• **PROBLEM REQUIREMENTS**: Your task is to repeat exactly the lines below between the line holding "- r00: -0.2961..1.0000" and the line holding "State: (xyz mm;", inclusive, and only those.

• **INPUT MATERIAL**:
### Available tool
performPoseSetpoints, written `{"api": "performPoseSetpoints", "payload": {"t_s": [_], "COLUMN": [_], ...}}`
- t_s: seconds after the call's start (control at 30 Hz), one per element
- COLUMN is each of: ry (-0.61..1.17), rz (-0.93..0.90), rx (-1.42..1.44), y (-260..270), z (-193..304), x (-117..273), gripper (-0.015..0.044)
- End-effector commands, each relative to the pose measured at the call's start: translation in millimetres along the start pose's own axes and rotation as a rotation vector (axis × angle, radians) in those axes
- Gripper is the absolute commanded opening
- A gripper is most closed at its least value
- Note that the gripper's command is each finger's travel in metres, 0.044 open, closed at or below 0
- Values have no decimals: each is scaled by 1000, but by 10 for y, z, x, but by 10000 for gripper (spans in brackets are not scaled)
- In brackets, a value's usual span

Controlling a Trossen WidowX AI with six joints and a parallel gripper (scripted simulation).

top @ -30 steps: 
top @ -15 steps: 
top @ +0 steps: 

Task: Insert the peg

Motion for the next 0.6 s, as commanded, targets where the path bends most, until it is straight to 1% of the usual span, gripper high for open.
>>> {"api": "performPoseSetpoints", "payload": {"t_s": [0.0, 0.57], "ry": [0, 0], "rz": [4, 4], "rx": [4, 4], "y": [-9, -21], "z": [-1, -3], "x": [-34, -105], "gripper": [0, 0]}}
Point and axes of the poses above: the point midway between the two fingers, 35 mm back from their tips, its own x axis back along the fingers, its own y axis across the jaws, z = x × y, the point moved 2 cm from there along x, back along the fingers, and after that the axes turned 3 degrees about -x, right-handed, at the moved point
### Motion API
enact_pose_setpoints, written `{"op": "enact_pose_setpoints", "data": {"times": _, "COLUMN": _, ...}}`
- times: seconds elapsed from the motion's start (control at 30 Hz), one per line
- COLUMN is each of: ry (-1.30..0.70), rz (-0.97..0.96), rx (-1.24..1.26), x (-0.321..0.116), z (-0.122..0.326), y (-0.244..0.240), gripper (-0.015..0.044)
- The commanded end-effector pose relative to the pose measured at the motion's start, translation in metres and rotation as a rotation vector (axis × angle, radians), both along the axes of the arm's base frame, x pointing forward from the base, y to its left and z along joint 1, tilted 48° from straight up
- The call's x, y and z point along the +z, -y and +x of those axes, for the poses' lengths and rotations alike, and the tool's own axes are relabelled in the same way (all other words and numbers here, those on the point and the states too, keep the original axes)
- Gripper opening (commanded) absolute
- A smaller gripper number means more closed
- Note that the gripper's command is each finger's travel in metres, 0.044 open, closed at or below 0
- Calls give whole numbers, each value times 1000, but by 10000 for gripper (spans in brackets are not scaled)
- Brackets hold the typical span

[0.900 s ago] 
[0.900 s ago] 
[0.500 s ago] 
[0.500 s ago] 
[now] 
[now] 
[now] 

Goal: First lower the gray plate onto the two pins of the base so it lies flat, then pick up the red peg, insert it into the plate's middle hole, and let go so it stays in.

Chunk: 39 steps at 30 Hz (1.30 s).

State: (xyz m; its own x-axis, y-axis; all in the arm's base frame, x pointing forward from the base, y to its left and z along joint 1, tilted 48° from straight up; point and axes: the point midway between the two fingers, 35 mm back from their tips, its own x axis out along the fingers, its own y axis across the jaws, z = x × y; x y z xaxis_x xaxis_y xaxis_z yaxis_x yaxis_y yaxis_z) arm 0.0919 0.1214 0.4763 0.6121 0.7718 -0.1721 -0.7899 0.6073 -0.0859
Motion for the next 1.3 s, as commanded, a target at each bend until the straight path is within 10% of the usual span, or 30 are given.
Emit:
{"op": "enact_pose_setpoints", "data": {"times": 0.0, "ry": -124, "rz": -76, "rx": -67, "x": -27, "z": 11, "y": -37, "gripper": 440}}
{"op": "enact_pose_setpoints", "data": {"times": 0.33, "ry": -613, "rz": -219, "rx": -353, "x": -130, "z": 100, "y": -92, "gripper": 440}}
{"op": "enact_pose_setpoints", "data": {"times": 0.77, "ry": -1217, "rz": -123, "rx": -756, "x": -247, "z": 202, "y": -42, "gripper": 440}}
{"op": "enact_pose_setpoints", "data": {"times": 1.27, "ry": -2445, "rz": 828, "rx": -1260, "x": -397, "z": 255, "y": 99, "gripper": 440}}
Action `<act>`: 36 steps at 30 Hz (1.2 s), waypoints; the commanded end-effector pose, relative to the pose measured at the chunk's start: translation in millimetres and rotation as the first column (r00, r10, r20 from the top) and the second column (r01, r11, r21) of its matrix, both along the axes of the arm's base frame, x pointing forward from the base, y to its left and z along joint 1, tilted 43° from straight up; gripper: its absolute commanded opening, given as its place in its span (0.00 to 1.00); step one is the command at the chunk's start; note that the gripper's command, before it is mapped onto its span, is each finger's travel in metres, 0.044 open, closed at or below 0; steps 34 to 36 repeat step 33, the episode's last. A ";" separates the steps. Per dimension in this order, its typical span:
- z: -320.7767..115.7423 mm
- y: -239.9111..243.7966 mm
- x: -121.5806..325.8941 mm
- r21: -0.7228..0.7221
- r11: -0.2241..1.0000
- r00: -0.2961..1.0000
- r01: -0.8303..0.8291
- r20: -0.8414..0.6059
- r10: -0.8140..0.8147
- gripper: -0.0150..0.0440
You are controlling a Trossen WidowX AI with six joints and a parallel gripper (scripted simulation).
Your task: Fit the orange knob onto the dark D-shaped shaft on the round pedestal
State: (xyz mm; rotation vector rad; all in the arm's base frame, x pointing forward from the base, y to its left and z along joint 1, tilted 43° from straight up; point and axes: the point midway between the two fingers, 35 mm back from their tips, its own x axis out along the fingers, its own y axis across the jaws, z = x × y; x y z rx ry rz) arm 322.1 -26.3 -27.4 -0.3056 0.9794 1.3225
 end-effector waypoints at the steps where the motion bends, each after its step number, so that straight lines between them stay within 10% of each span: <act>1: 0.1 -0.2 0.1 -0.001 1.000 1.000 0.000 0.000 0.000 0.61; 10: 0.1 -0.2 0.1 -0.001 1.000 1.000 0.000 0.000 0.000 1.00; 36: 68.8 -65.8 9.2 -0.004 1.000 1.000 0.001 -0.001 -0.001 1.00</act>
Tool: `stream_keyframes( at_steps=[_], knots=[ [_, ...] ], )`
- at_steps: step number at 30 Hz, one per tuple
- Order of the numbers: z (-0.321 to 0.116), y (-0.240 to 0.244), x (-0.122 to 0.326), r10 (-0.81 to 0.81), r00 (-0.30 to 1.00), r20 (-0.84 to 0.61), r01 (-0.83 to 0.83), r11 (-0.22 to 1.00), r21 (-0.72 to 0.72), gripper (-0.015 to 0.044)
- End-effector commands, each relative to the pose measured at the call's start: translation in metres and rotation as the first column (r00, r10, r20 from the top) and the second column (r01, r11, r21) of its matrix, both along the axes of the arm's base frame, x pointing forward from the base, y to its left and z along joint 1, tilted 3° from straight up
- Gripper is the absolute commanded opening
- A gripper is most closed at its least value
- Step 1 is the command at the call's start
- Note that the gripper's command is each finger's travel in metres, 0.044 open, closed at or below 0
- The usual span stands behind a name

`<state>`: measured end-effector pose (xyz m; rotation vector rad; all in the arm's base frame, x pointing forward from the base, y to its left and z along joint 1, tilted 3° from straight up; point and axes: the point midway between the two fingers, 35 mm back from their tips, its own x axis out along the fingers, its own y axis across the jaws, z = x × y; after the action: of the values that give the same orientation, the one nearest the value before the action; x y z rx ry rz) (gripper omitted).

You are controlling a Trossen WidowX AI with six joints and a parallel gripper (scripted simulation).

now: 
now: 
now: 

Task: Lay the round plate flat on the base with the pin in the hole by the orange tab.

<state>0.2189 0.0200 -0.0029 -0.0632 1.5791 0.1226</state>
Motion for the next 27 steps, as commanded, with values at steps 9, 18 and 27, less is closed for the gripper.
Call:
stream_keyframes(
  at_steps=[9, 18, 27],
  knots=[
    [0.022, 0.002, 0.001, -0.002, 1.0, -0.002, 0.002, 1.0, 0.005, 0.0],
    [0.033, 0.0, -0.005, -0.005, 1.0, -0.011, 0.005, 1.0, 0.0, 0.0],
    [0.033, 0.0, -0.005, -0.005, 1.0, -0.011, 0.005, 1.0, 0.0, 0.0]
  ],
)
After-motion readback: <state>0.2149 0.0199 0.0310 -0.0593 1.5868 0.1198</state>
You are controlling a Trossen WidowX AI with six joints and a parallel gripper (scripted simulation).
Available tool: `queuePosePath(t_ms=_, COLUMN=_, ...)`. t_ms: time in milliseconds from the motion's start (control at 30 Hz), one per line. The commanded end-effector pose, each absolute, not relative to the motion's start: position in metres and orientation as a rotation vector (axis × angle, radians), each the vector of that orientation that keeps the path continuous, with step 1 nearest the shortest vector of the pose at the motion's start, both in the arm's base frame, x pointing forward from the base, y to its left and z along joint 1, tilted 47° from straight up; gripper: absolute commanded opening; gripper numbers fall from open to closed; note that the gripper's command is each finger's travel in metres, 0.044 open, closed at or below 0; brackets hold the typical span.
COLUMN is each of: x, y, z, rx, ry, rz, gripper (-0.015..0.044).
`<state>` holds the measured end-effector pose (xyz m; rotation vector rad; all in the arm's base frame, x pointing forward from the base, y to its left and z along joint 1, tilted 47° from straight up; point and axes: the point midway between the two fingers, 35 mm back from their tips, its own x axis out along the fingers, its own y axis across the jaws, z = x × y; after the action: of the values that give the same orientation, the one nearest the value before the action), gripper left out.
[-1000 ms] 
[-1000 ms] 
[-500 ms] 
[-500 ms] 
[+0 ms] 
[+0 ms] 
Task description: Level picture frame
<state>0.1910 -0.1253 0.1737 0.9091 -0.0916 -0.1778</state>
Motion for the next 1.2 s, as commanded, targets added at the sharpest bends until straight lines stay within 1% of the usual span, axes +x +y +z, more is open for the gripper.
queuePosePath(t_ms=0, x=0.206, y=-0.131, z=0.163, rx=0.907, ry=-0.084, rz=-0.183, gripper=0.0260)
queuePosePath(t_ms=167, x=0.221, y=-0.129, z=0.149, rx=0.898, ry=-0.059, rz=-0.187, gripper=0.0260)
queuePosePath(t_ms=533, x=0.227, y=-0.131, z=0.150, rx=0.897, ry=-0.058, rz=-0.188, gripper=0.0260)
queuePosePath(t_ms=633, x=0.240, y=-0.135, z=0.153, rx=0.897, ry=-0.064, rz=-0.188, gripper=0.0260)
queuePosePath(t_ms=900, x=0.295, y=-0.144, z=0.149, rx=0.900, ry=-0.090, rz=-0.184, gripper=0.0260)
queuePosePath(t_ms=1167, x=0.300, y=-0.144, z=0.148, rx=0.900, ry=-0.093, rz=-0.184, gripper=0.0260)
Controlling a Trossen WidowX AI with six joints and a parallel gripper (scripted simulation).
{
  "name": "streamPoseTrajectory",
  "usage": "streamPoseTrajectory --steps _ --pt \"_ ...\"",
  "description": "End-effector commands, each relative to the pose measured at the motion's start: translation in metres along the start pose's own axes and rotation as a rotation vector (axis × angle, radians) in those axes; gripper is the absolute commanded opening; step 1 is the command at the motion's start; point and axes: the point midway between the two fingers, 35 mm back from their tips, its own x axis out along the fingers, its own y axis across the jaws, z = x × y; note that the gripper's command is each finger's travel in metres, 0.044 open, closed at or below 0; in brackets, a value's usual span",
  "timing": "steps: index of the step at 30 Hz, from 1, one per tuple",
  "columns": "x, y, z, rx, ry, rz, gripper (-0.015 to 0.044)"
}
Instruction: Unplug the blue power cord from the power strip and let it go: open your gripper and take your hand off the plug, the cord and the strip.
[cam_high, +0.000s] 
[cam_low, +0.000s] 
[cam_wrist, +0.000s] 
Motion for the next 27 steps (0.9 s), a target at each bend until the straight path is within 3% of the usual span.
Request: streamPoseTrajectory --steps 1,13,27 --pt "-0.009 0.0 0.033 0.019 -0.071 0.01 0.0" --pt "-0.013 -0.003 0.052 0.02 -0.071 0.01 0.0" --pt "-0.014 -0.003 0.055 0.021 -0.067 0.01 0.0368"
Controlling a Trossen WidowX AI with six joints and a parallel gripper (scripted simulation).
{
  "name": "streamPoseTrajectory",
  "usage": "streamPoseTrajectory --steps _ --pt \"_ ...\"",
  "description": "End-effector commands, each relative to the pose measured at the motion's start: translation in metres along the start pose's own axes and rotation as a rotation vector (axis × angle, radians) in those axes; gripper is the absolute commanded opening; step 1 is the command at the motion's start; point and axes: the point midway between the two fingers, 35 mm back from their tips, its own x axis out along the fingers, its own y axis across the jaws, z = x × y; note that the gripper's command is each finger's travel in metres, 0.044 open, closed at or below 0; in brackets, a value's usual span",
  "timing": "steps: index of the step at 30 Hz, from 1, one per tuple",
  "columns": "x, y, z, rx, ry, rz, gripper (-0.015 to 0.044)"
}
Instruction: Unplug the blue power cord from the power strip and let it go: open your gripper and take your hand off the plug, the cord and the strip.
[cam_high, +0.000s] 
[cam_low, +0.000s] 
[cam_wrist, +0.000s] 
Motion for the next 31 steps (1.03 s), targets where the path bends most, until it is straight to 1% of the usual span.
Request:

• **TASK SOLUTION**:
- r00: -0.2961..1.0000
- r01: -0.8303..0.8291
- r20: -0.8414..0.6059
- r10: -0.8140..0.8147
- gripper: -0.0150..0.0440
You are controlling a Trossen WidowX AI with six joints and a parallel gripper (scripted simulation).
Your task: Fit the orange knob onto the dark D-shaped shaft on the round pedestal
State: (xyz mm; rotation vector rad; all in the arm's base frame, x pointing forward from the base, y to its left and z along joint 1, tilted 43° from straight up; point and axes: the point midway between the two fingers, 35 mm back from their tips, its own x axis out along the fingers, its own y axis across the jaws, z = x × y; x y z rx ry rz) arm 322.1 -26.3 -27.4 -0.3056 0.9794 1.3225

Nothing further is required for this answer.